At first, I didn't know why people have this collective misunderstanding. I genuinely wasn't expecting that. Bubble sort has always been "swap adjacent elements" in my head since I learnt it at school decades ago (it was my first sorting algorithm, in fact the first algorithm of any kind I learnt), and it never crossed my mind that other people would think that bubble sort is something else. Had I known so many people got it wrong, I would have written the paper in a slightly different way.
Maybe they purged bubble sort from the curriculum so successfully, no one knows what it is anymore, just a vague sense that it is "simple but n^2 time" - and therefore two for loops?
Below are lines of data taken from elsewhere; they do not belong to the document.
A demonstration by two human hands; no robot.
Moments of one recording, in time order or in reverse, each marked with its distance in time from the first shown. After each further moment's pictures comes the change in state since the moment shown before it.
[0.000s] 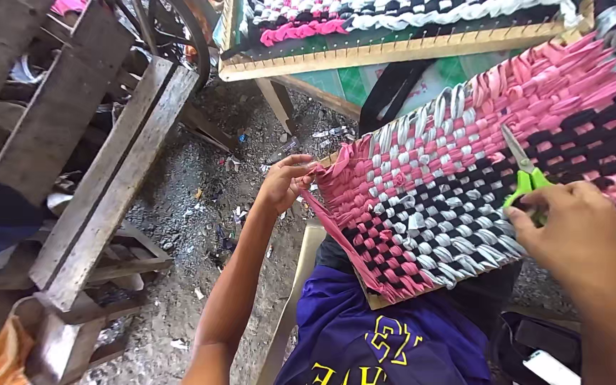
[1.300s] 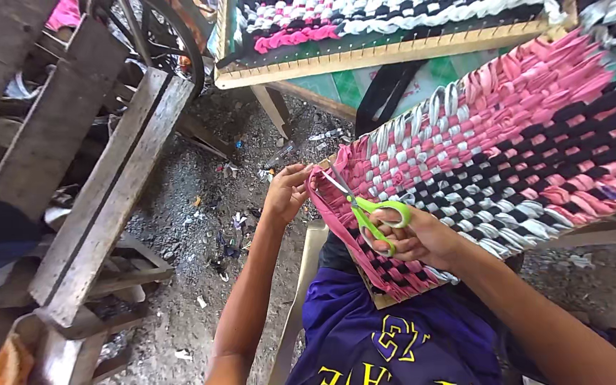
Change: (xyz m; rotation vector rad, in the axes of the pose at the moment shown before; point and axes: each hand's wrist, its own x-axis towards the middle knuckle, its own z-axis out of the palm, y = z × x) left_hand -0.002 -0.019 0.005 -0.154 0.134 0.044; right_hand 0.006 -0.128 0.062 1.427 -1.185 0.120
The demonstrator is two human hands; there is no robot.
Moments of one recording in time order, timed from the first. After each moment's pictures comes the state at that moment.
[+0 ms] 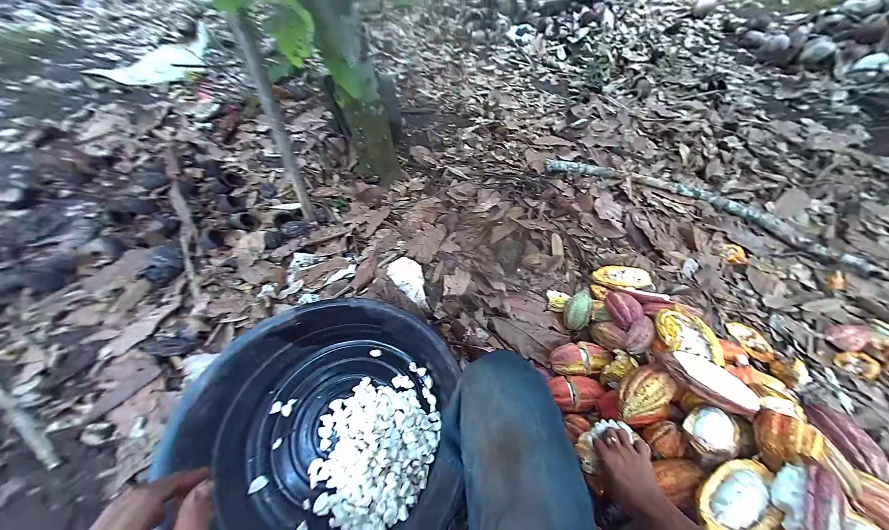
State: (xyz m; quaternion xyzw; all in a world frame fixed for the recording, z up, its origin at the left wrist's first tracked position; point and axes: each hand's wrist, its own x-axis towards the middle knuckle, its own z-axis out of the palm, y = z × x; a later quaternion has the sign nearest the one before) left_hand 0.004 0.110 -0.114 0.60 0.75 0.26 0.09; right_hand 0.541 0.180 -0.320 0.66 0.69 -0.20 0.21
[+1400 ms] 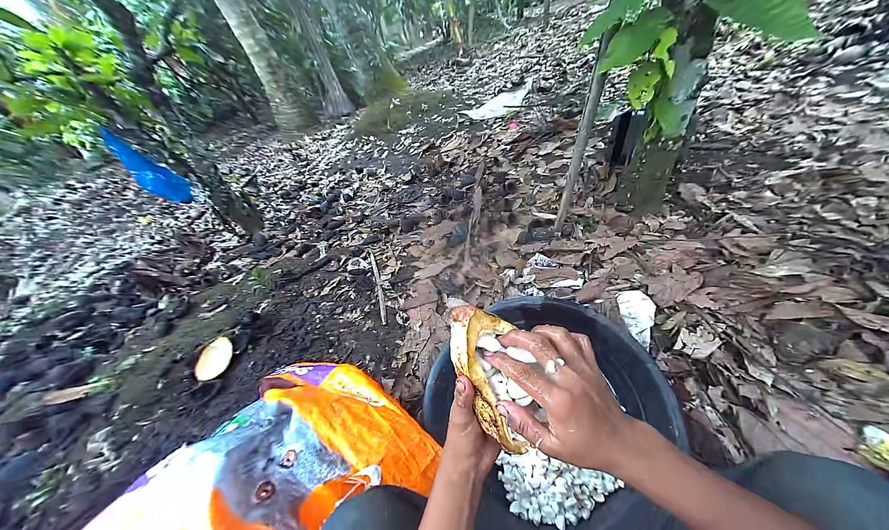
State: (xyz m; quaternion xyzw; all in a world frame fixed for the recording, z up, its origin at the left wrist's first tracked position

Or is this another example of the Mandela effect? Maybe in a parallel universe, that one is called bubble sort, and that other universe "crossed" with ours somehow.
OK, less sci-fi and more seriously: as I was writing this page (the necessity of which is quite sad actually), I came to realise the answer, which was already touched upon in the previous section. There is something fundamentally wrong how algorithms are learnt (and taught). Algorithms should be learnt by understanding how it works, the intuition and principle behind it. It would appear, however, that most people "learn" algorithms not by understanding anything, but by just remembering the code. Since it "looks like" bubble sort, it must be bubble sort then, they conclude. Which sadly shows how bad the state of our education system is.
It probably also explains why some people find my algorithm uninteresting even after knowing that it moves elements around differently. Because they never care about the intuition and principle behind the algorithms. Your algorithm destroys an already sorted list? The inequality sign is in the opposite direction? So what, they ask, seemingly not realising those defy the intuition of most sorting algorithms. The "shape of the pseudocode" is all that matters to them.